## ABOUT THIS TASK
Retype the material, please. Every line must match.

## RECORDS PROVIDED

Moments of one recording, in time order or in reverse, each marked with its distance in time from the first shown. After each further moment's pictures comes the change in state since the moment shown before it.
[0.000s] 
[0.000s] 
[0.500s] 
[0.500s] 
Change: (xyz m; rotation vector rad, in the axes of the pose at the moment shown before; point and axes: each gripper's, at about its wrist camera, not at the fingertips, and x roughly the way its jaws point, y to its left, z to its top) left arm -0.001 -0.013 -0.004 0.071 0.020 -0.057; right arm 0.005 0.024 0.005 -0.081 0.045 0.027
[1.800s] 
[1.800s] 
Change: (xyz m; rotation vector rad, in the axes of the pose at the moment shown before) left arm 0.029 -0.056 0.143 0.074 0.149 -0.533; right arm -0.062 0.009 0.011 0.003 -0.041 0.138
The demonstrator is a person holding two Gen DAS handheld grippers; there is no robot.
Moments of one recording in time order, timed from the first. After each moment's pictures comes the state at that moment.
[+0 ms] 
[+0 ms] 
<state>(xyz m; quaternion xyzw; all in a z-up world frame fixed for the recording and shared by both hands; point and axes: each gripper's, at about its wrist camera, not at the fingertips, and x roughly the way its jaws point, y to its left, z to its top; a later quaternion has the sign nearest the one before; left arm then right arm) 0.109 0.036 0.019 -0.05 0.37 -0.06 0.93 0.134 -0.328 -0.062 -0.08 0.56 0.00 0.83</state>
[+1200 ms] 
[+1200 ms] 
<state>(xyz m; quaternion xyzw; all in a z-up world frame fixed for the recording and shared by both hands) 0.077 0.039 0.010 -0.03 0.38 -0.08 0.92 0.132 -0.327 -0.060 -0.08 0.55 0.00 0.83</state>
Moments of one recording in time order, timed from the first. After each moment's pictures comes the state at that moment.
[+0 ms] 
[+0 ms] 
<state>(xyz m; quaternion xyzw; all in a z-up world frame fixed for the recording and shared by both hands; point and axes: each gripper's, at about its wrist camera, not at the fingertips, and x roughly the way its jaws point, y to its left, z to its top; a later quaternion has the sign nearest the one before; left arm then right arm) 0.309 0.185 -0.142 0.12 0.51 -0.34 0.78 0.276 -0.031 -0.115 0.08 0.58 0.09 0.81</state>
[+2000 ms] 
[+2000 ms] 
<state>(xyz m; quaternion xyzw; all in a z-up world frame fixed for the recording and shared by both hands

## SOLUTION
Moments of one recording, in time order or in reverse, each marked with its distance in time from the first shown. After each further moment's pictures comes the change in state since the moment shown before it.
[0.000s] 
[0.000s] 
[0.500s] 
[0.500s] 
Change: (xyz m; rotation vector rad, in the axes of the pose at the moment shown before; point and axes: each gripper's, at about its wrist camera, not at the fingertips, and x roughly the way its jaws point, y to its left, z to its top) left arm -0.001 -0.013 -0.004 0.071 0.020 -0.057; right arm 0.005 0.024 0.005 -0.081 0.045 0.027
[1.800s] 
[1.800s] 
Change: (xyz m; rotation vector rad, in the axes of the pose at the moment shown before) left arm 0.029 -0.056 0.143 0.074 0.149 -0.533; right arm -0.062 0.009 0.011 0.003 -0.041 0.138
The demonstrator is a person holding two Gen DAS handheld grippers; there is no robot.
Moments of one recording in time order, timed from the first. After each moment's pictures comes the state at that moment.
[+0 ms] 
[+0 ms] 
<state>(xyz m; quaternion xyzw; all in a z-up world frame fixed for the recording and shared by both hands; point and axes: each gripper's, at about its wrist camera, not at the fingertips, and x roughly the way its jaws point, y to its left, z to its top; a later quaternion has the sign nearest the one before; left arm then right arm) 0.109 0.036 0.019 -0.05 0.37 -0.06 0.93 0.134 -0.328 -0.062 -0.08 0.56 0.00 0.83</state>
[+1200 ms] 
[+1200 ms] 
<state>(xyz m; quaternion xyzw; all in a z-up world frame fixed for the recording and shared by both hands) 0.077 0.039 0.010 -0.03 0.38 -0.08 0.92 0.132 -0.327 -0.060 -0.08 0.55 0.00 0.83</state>
Moments of one recording in time order, timed from the first. After each moment's pictures comes the state at that moment.
[+0 ms] 
[+0 ms] 
<state>(xyz m; quaternion xyzw; all in a z-up world frame fixed for the recording and shared by both hands; point and axes: each gripper's, at about its wrist camera, not at the fingertips, and x roughly the way its jaws point, y to its left, z to its top; a later quaternion has the sign nearest the one before; left arm then right arm) 0.309 0.185 -0.142 0.12 0.51 -0.34 0.78 0.276 -0.031 -0.115 0.08 0.58 0.09 0.81</state>
[+2000 ms] 
[+2000 ms] 
<state>(xyz m; quaternion xyzw; all in a z-up world frame fixed for the recording and shared by both hands

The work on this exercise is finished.